The archbishops were eager to regain the right to mint coins, and in 1483 an agreement between King Hans and the Norwegian Council of the Realm stated that coins could be minted in Bergen, Oslo and Nidaros, in accordance with the ancient privilege accorded to the Nidaros Cathedral.

But a review of Norwegian coins and dies that have been identified from the period suggests that coins were probably not minted in Oslo at the time, nor were many minted in Bergen. Coins that were marked Moneta Norwei were not made in Oslo, as scientists previously believed, but at the Archbishop’s Palace in Nidaros. Almost all Norwegian coins from the early 1500s until the Reformation in 1537 were struck in the three small workshops here.

The right to mint coins was, in principle, the king’s and coins were marked with his name. But the last three Archbishops of Nidaros, Gaute Ivarsson, Erik Valkendorf and Olav Engelbrektsson, also marked coins with “archbishop” and their own symbols.

“We do not quite know whether the king at any time gave his blessing to this, or whether the archbishops were so strong that they did exactly what they themselves wanted.
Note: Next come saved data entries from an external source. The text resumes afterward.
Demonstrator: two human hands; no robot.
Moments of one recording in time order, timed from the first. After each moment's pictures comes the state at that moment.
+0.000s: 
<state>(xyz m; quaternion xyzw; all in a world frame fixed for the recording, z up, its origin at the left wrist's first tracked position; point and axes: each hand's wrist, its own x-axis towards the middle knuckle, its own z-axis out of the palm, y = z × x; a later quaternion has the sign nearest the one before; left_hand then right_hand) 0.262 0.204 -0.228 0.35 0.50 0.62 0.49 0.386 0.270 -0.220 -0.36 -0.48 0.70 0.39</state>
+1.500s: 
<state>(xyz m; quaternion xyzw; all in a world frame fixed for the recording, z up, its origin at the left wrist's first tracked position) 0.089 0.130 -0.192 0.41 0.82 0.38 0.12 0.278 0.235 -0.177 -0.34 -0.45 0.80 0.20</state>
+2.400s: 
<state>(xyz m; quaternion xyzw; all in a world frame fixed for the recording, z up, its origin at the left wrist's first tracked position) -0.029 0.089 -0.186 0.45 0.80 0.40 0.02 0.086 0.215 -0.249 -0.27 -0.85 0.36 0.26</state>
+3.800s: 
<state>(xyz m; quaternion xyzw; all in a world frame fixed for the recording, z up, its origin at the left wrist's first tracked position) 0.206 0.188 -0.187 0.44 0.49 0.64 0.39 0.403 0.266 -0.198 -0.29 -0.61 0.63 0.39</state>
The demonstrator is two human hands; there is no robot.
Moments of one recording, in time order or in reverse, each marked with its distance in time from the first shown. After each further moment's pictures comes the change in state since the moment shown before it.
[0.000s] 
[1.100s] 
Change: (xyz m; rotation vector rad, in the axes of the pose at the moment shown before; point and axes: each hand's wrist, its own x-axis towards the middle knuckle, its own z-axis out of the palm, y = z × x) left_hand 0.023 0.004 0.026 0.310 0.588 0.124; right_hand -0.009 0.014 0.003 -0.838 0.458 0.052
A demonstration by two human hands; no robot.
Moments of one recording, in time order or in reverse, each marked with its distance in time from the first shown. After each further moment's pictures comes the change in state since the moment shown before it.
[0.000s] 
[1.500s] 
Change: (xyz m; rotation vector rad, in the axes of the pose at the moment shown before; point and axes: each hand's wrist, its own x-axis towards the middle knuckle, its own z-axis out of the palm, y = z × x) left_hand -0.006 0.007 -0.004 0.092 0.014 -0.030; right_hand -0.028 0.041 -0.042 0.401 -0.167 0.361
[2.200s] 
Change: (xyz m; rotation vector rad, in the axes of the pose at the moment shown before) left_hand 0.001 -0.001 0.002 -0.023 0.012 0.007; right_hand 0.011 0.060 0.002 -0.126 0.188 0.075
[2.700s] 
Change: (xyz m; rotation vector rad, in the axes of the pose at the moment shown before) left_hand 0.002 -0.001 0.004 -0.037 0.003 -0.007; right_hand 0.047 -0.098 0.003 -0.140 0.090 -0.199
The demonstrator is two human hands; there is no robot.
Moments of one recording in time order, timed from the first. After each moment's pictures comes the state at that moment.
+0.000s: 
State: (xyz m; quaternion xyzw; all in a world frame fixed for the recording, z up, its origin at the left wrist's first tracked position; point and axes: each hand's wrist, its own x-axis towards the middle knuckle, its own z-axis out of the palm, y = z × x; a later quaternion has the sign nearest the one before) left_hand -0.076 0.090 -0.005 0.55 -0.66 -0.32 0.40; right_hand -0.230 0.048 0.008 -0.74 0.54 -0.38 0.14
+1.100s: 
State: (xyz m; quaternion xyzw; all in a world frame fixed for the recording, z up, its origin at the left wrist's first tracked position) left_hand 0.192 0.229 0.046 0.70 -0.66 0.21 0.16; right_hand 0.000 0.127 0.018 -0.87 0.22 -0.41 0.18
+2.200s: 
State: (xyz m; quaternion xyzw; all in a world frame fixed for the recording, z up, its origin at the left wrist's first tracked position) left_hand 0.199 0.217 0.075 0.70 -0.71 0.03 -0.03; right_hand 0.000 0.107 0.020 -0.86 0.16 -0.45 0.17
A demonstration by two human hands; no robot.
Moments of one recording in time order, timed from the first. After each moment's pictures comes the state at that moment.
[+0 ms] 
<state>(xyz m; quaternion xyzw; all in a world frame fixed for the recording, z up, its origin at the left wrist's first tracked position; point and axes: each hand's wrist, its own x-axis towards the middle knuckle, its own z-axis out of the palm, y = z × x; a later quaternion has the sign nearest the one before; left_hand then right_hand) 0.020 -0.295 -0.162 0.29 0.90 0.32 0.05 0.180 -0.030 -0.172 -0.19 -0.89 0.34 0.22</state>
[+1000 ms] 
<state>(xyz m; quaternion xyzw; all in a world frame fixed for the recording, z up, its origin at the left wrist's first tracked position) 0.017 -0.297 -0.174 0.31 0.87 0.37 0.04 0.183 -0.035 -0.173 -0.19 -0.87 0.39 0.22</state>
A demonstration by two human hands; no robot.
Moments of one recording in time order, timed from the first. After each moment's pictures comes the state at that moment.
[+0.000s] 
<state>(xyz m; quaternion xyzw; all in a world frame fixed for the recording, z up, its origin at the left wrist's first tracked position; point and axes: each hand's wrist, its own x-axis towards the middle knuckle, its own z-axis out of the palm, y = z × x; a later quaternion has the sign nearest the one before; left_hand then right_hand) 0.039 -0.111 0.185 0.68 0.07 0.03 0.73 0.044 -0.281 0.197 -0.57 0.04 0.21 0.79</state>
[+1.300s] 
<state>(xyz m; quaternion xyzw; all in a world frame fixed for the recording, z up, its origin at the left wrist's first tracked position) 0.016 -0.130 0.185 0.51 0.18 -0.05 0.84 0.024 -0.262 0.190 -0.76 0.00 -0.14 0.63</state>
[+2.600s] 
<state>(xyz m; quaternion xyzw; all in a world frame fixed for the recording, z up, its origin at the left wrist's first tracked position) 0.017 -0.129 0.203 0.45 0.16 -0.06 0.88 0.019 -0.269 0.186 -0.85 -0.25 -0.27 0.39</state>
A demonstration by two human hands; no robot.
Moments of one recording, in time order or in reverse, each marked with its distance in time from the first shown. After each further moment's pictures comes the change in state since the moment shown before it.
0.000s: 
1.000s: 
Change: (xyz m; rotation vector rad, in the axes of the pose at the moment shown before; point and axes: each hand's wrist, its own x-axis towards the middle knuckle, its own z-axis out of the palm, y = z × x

We are fairly confident that the king was not otherwise specifically concerned with the Norwegian coins. At that time, the big production was in Denmark,” says Risvaag.

Out in the world, both historians and metallurgists are following the research about the small coin workshop in the far north with great interest. The Royal Norwegian Society for Sciences and Letters has published an English-language book about the work called The Mint in the Nidaros Archbishop´s Palace. Coin production under Archbishop Gaute Ivarsson (1475-1510).